## Your assignment
The whole of the data is to be returned without a single change.

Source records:
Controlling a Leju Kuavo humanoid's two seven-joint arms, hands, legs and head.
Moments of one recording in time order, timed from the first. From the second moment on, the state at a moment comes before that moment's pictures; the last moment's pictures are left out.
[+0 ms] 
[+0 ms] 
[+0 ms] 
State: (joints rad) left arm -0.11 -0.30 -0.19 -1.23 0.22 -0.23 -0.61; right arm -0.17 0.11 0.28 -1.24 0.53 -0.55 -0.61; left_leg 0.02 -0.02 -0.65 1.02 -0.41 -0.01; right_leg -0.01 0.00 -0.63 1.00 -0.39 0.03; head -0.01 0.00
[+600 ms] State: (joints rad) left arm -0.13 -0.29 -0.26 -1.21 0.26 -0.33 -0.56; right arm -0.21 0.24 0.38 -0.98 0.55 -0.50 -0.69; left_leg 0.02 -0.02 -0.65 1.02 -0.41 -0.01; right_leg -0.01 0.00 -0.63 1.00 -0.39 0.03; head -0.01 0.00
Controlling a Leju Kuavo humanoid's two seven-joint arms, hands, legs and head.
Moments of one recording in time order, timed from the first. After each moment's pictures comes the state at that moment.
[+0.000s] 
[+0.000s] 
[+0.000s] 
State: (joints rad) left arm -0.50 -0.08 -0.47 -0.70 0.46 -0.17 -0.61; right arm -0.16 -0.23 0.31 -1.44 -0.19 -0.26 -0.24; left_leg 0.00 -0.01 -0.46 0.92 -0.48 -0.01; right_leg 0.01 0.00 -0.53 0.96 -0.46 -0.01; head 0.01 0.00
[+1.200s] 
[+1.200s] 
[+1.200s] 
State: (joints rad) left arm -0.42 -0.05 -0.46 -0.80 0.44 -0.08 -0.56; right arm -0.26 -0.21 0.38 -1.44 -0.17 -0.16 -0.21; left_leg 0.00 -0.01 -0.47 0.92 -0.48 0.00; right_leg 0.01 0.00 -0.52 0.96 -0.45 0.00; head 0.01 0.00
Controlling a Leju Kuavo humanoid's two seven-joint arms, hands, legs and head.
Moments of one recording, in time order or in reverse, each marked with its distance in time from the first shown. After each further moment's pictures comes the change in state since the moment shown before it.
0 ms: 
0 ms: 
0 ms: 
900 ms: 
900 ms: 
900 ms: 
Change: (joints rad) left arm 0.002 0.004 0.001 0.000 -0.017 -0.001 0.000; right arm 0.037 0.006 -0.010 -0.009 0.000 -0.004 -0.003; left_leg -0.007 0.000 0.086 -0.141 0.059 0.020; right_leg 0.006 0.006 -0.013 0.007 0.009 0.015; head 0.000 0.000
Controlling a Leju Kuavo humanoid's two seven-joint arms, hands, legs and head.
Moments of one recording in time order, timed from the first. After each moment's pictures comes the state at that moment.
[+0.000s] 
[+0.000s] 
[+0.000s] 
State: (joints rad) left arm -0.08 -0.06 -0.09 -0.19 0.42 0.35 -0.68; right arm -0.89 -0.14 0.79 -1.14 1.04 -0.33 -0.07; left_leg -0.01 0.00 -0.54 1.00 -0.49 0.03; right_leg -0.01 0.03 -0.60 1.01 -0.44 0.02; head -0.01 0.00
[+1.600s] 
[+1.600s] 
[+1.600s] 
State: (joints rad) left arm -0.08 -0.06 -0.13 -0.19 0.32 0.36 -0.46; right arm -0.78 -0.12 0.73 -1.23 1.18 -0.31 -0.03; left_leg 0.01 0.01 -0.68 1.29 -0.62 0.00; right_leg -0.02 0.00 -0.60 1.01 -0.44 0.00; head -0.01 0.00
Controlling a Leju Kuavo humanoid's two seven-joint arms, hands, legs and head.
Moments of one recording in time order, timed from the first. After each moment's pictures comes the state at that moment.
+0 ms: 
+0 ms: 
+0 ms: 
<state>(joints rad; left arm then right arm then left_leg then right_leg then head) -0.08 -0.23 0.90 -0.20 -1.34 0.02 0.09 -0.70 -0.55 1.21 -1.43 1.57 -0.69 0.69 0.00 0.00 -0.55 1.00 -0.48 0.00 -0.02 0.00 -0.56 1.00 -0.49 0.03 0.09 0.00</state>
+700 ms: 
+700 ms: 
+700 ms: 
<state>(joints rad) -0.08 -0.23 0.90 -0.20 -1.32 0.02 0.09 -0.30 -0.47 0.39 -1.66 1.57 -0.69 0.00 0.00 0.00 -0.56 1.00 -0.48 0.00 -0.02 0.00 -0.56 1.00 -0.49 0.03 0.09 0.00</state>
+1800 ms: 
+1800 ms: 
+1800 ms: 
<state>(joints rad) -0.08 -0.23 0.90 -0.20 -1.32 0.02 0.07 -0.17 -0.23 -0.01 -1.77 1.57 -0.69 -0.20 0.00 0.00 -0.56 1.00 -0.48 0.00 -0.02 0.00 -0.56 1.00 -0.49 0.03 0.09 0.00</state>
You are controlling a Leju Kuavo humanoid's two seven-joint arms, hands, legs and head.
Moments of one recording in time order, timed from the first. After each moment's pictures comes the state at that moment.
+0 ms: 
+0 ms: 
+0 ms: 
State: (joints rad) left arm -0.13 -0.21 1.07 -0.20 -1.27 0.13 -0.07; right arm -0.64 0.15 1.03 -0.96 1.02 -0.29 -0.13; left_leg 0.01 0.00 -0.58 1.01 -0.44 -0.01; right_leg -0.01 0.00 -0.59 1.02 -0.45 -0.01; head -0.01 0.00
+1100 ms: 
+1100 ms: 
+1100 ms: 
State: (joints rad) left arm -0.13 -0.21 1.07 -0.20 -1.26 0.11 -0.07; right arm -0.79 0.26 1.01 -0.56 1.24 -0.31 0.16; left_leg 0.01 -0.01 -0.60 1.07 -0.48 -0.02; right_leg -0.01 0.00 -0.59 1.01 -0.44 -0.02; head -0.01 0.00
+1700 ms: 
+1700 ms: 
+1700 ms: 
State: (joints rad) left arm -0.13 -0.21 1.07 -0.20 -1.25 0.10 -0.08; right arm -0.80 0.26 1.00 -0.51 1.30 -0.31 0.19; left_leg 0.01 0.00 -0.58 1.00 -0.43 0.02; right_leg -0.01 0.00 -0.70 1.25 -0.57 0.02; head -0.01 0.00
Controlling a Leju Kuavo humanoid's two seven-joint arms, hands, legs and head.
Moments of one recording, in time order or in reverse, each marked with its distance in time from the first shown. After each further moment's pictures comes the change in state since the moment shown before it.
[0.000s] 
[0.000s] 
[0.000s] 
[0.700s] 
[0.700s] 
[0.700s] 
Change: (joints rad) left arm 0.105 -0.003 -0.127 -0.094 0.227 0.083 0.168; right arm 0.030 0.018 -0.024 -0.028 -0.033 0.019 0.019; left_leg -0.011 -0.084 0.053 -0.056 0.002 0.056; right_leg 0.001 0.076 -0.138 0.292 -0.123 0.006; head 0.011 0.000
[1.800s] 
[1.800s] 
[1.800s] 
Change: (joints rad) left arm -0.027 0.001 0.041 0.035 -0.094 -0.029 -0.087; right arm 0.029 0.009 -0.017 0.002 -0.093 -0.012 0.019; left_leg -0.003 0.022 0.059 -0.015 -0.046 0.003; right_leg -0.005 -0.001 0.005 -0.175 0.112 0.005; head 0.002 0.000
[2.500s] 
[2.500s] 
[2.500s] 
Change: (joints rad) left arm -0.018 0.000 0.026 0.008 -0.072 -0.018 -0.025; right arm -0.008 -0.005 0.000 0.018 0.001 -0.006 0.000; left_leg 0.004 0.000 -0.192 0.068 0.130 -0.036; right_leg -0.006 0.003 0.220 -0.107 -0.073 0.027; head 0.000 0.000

## Solution to this exercise
Controlling a Leju Kuavo humanoid's two seven-joint arms, hands, legs and head.
Moments of one recording in time order, timed from the first. From the second moment on, the state at a moment comes before that moment's pictures; the last moment's pictures are left out.
[+0 ms] 
[+0 ms] 
[+0 ms] 
State: (joints rad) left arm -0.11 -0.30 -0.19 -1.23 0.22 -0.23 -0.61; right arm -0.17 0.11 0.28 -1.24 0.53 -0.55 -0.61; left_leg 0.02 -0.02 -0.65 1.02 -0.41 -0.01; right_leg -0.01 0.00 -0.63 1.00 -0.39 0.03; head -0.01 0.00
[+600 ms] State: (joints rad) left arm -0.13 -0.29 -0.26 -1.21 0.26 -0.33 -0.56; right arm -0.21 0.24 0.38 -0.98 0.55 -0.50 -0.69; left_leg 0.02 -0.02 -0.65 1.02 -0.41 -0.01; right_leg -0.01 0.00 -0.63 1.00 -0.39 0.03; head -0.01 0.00
Controlling a Leju Kuavo humanoid's two seven-joint arms, hands, legs and head.
Moments of one recording in time order, timed from the first. After each moment's pictures comes the state at that moment.
[+0.000s] 
[+0.000s] 
[+0.000s] 
State: (joints rad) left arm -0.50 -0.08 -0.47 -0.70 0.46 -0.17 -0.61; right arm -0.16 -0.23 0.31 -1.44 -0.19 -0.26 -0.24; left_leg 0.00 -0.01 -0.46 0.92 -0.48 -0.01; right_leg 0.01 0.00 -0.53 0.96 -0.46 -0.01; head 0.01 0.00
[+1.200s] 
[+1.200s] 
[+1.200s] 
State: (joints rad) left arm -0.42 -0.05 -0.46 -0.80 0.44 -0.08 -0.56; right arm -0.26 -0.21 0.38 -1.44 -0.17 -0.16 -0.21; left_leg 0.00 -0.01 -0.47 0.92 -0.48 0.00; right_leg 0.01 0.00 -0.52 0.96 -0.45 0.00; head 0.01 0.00
Controlling a Leju Kuavo humanoid's two seven-joint arms, hands, legs and head.
Moments of one recording, in time order or in reverse, each marked with its distance in time from the first shown. After each further moment's pictures comes the change in state since the moment shown before it.
0 ms: 
0 ms: 
0 ms: 
900 ms: 
900 ms: 
900 ms: 
Change: (joints rad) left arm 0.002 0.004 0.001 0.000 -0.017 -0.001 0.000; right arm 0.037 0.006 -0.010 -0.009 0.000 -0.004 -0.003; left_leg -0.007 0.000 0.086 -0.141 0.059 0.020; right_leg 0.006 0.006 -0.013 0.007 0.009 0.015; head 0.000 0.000
Controlling a Leju Kuavo humanoid's two seven-joint arms, hands, legs and head.
Moments of one recording in time order, timed from the first. After each moment's pictures comes the state at that moment.
[+0.000s] 
[+0.000s] 
[+0.000s] 
State: (joints rad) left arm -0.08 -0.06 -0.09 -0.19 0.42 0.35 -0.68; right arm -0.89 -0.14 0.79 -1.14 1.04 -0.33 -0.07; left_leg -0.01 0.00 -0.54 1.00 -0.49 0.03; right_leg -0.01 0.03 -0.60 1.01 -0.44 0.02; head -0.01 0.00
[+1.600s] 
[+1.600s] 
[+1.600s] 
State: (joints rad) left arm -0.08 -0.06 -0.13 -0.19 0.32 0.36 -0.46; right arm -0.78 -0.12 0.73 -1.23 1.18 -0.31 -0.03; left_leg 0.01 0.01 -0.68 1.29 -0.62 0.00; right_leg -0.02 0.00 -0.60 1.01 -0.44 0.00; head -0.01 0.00
Controlling a Leju Kuavo humanoid's two seven-joint arms, hands, legs and head.
Moments of one recording in time order, timed from the first. After each moment's pictures comes the state at that moment.
+0 ms: 
+0 ms: 
+0 ms: 
<state>(joints rad; left arm then right arm then left_leg then right_leg then head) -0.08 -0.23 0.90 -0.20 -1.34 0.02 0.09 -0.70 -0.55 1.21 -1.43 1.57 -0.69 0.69 0.00 0.00 -0.55 1.00 -0.48 0.00 -0.02 0.00 -0.56 1.00 -0.49 0.03 0.09 0.00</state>
+700 ms: 
+700 ms: 
+700 ms: 
<state>(joints rad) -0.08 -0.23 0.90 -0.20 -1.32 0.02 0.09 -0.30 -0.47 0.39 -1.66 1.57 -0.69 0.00 0.00 0.00 -0.56 1.00 -0.48 0.00 -0.02 0.00 -0.56 1.00 -0.49 0.03 0.09 0.00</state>
+1800 ms: 
+1800 ms: 
+1800 ms: 
<state>(joints rad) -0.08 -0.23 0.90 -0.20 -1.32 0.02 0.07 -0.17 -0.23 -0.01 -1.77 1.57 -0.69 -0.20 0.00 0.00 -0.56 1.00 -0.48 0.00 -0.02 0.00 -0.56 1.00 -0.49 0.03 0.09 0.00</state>
You are controlling a Leju Kuavo humanoid's two seven-joint arms, hands, legs and head.
Moments of one recording in time order, timed from the first. After each moment's pictures comes the state at that moment.
+0 ms: 
+0 ms: 
+0 ms: 
State: (joints rad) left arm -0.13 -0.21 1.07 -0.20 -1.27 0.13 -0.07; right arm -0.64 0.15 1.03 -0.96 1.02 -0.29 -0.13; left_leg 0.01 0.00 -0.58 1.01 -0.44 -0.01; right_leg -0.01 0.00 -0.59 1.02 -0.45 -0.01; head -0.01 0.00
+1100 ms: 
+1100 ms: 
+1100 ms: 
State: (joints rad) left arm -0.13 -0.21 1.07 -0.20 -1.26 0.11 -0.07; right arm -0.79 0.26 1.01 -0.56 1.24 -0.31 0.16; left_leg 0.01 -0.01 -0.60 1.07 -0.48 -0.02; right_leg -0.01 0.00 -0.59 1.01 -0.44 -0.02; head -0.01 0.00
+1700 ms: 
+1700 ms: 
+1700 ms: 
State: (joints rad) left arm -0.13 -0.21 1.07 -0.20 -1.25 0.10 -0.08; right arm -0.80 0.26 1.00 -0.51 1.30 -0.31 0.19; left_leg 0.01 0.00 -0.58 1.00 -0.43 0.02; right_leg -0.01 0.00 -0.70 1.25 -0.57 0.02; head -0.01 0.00
Controlling a Leju Kuavo humanoid's two seven-joint arms, hands, legs and head.
Moments of one recording, in time order or in reverse, each marked with its distance in time from the first shown. After each further moment's pictures comes the change in state since the moment shown before it.
[0.000s] 
[0.000s] 
[0.000s] 
[0.700s] 
[0.700s] 
[0.700s] 
Change: (joints rad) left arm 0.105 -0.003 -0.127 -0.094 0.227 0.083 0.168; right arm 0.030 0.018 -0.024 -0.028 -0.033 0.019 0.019; left_leg -0.011 -0.084 0.053 -0.056 0.002 0.056; right_leg 0.001 0.076 -0.138 0.292 -0.123 0.006; head 0.011 0.000
[1.800s] 
[1.800s] 
[1.800s] 
Change: (joints rad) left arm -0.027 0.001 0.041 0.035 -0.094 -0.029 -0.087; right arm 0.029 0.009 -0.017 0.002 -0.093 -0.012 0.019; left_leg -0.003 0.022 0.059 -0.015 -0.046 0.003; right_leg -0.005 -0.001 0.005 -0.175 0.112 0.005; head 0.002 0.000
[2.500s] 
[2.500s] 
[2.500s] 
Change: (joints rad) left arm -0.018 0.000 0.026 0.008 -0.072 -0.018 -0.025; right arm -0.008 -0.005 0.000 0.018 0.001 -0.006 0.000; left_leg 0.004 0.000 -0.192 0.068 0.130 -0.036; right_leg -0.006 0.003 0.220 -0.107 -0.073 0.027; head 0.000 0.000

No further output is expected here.